Existing leaks are another issue. Newer houses don’t breathe; they’re sealed up tight. Older ones do, but only through windows and cracks. That’s what we used to call free ventilation, but it’s risky. A leak that brings in fresh air in the spring may blow hot humid air into your ducts in July. The wind switches direction. Temperature reverses the stack effect. You can’t control it.
Intelligent design understands leakage as a limited credit, not a constant. You cap how much you count on it or the mechanical system will fail if the weather flips. So you don’t build a fan that’s too small because you thought someone would of leave their windows open all summer long.
Next, we will look at hardware selection. Do you have an exhaust fan in the bathroom, an energy recovery ventilator that exchanges heat with exiting air, or a supply-only fan which pressurizes the house and expels air via attic vents? The implications here vary in both cost and comfort. The energy recovery unit will be more expensive initially but prevent wasting all those conditioned air dollars. The simple fan is inexpensive but becomes increasingly costly in operation as it heats (or cools) every cubic foot of outdoor air that flows into the building.

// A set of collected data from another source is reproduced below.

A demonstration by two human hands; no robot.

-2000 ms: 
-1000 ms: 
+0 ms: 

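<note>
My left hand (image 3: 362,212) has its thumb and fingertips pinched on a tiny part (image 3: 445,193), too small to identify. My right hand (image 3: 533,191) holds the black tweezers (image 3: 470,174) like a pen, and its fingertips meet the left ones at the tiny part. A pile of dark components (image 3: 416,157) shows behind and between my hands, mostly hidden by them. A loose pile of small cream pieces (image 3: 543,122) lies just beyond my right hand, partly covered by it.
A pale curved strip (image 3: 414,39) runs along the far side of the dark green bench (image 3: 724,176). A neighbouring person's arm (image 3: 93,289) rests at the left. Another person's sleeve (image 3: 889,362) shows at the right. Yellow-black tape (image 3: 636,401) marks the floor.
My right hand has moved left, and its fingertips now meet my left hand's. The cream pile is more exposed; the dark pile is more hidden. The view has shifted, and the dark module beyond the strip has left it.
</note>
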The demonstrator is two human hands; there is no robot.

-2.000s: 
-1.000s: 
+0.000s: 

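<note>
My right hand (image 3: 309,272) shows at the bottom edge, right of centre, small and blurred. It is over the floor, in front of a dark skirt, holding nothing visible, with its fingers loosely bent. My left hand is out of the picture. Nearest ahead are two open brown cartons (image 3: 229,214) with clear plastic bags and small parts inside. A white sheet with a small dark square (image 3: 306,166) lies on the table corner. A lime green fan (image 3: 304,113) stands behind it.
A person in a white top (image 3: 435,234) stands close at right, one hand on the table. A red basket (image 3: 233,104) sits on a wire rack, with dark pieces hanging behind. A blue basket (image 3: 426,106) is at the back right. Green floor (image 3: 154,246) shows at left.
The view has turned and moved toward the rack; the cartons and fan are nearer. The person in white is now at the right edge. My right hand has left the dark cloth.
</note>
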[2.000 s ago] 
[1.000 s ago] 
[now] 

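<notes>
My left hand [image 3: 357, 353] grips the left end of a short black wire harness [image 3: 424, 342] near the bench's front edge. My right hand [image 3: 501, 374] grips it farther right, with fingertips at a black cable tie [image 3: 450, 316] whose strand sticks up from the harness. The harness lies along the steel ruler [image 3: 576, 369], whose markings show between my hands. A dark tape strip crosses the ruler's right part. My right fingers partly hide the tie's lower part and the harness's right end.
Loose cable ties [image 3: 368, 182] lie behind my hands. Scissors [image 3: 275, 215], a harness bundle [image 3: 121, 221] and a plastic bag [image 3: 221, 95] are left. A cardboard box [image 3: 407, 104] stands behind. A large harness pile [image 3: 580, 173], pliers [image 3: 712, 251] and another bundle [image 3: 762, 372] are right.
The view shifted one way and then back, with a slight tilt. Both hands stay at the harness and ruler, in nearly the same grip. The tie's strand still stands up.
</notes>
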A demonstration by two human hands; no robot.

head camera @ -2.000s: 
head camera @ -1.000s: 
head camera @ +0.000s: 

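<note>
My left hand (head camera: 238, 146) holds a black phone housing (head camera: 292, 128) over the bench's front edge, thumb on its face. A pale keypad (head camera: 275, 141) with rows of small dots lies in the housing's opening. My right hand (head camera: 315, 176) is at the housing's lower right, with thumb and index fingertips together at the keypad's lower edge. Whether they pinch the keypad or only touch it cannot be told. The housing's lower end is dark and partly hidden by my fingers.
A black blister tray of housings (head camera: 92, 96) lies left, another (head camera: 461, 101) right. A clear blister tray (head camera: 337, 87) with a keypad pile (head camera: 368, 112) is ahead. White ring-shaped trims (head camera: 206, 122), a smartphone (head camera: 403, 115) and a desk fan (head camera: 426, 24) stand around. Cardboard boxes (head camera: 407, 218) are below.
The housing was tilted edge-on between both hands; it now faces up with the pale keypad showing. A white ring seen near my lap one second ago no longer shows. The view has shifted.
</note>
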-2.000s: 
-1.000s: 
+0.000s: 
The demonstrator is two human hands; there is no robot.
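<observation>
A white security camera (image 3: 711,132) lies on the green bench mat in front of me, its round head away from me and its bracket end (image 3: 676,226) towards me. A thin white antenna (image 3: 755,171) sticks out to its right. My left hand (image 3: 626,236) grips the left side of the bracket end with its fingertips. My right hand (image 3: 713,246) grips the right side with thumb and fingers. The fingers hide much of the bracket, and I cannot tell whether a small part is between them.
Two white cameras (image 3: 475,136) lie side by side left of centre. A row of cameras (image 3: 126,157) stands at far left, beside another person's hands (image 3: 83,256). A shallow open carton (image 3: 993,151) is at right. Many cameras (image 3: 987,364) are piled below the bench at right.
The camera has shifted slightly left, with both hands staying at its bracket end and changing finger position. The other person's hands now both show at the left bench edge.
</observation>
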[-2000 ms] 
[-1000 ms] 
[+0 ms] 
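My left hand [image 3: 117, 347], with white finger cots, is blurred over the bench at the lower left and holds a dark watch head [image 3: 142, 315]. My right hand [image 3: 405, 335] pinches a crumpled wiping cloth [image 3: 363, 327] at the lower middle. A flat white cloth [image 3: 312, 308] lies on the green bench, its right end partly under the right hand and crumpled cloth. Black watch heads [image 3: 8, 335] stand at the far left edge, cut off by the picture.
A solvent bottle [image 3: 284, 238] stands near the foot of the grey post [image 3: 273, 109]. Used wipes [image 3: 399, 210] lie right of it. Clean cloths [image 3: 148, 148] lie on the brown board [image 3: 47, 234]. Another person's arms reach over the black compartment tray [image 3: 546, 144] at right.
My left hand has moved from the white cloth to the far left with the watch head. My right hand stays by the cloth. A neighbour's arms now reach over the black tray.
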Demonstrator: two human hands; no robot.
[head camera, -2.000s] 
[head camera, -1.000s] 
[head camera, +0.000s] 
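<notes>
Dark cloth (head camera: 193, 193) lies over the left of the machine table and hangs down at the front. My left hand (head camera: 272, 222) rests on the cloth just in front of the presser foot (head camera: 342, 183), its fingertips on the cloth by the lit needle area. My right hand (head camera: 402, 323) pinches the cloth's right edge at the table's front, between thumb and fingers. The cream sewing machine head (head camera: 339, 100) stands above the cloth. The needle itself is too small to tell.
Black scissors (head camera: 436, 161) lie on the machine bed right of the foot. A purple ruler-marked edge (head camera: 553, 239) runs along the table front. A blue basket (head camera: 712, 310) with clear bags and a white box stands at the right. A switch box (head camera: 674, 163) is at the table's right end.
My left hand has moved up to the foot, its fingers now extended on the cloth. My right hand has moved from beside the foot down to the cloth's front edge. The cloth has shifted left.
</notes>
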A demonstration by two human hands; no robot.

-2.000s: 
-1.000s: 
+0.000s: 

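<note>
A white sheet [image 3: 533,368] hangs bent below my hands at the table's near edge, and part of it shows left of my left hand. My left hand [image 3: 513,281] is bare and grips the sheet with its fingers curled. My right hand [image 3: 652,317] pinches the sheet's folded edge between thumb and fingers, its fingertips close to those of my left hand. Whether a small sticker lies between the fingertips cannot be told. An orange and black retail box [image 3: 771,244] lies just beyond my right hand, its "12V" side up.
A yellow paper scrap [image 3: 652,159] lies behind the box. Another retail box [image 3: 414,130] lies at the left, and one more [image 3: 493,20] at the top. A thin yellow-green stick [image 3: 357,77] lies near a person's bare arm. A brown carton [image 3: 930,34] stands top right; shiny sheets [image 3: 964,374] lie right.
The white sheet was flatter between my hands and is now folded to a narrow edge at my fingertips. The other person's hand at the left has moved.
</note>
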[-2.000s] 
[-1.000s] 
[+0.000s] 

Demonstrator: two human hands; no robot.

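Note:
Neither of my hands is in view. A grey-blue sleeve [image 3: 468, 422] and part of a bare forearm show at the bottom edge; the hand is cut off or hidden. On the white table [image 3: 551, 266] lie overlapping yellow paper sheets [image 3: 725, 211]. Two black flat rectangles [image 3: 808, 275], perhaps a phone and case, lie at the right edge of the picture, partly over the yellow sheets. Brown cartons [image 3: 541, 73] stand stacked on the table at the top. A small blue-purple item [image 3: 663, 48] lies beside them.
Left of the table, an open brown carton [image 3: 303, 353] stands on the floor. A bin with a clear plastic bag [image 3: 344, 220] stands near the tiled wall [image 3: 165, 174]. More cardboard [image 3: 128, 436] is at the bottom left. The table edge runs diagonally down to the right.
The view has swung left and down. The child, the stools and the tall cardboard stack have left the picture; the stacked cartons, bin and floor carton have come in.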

Did you choose a sufficient sized unit for the calculated load? If not, what happens as filters becomes dirty and limit flow over time? Adding some reserve margin ensures the system operates three years down the road, not just on install day. Running a fan 24/7 is easier (and quieter) than running one for just 10 hours per day. You need a bigger fan because you has to move the same amount of air in less time. The question is whether the extra cost up front is worth the extra comfort.
Where does the fresh air go? Sending it down the hall doesn’t do much good if the rest of house stays stuffy. Evenly distributing the air is important, not just the total volume. The chart on the page shows what’s typical across different rooms. This should give you a sense of how much airflow might be needed in your space different than theirs, acting as a sanity check on your own math.
And in the end, “ventilation” doesn’t mean “move as much air as possible.” It means move the right amount of air when needed while avoiding drafts and energy waste. This means examining all three factors (the climate, the materials, and the people) as part of one system. Start from the most basic; area and occupancy, and tweak to fit your particular building envelope. Choose equipment capable of delivering this air reliably, and then never think about the air again. At least until it’s wrong, which is what you’re trying to avoid. Breathe easy.